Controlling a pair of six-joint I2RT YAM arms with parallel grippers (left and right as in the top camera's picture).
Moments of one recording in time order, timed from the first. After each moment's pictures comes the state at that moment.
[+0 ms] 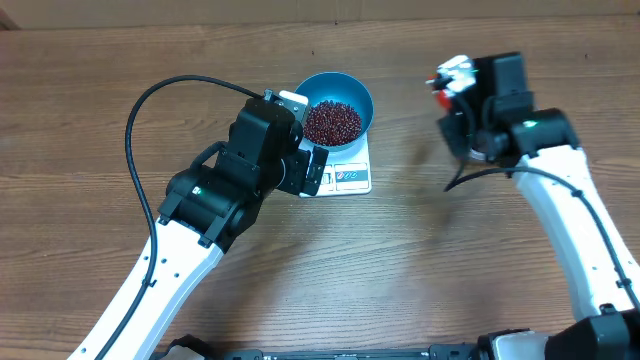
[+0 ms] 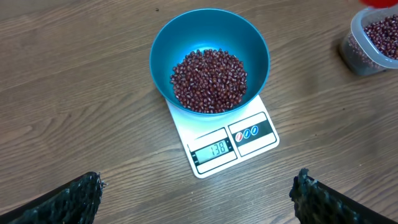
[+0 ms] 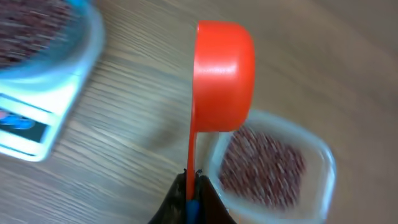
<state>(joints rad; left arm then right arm) -0.52 1.31 1.30 -0.81 -0.12 -0.15 0.14 1.52 1.37 -0.82 0.05 -0.33</state>
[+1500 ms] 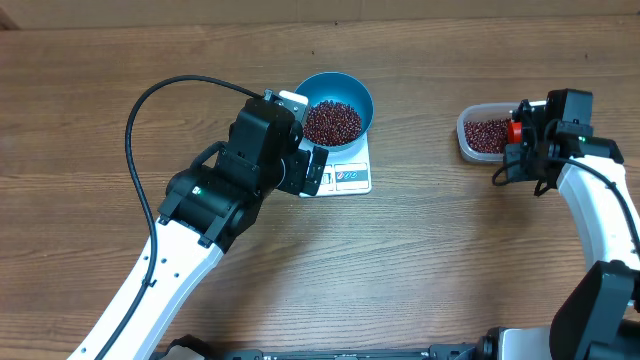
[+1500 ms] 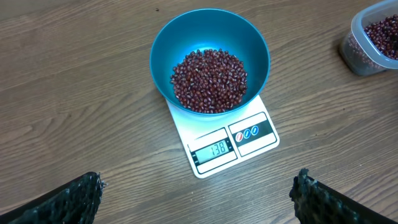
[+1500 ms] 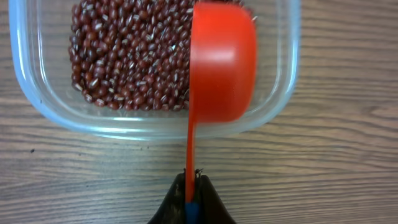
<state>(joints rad) -0.52 1.31 1.30 -0.81 -0.12 -0.15 -0.21 1.59 1.12 -0.71 0.05 -0.28</state>
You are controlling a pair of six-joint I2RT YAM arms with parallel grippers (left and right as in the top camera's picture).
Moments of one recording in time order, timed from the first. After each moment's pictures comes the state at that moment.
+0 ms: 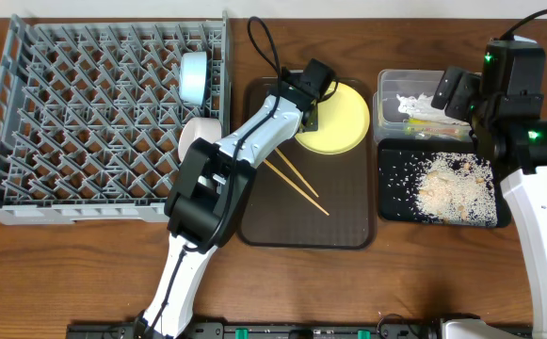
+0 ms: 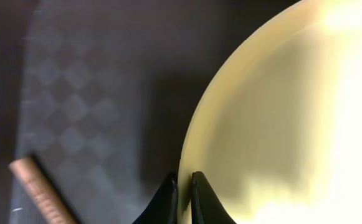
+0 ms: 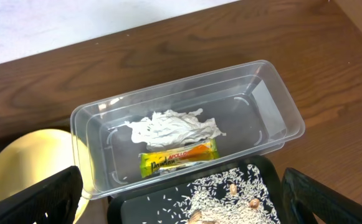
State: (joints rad) left arm -0.55 2.33 1.81 -0.71 -0.27 -0.56; right arm 0.06 1.40 1.40 -0.77 0.29 0.31
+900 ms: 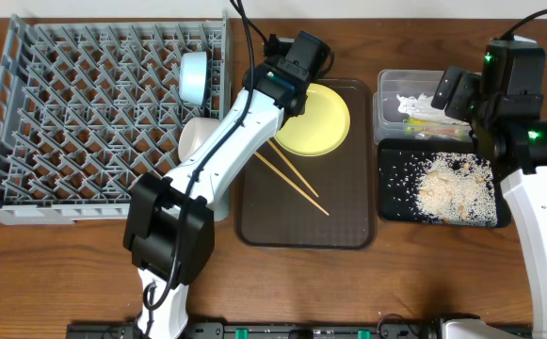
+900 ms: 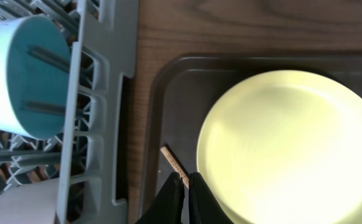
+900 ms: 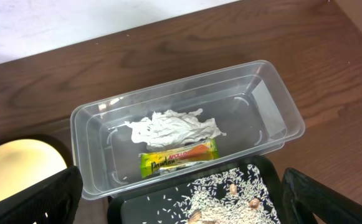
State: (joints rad) left arm -0.55 2.04 1.81 -0.87 -0.42 -0.43; right arm 0.06 1.40 1.40 -0.77 0.29 0.31
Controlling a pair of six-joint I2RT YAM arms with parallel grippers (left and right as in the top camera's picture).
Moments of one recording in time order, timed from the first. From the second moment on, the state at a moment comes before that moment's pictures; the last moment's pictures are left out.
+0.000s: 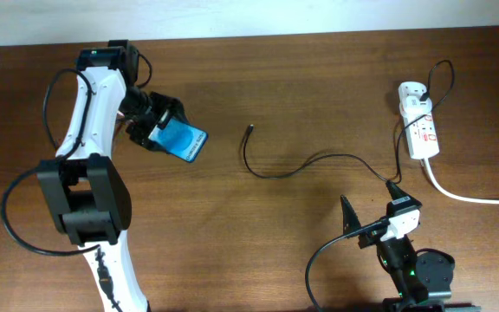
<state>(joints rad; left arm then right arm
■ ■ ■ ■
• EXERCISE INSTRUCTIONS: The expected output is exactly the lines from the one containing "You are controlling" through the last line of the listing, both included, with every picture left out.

• SOLUTION BELOW:
You are controlling a pair of six-joint I2RT YAM arms with parallel grippers (left and right as in the top camera's picture).
Moments of one recording in time order, timed from the first. After each moment's pictures comes the state at that moment.
+0 ms: 
+0 ms: 
+0 ms: 
State: (joints rad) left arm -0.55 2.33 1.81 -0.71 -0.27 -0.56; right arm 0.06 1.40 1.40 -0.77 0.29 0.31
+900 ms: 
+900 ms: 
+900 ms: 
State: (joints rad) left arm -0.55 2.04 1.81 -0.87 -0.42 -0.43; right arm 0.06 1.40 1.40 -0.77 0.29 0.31
Controlling a pair of six-joint I2RT YAM arms with parallel grippers (left and right as in the top camera's picture).
Moments of one recording in time order, timed from the first. From the second moment on, the state at a moment comes before that moment's pictures; the last moment's pictures are left out.
+0.000s: 
<state>(joints rad; left arm then right arm

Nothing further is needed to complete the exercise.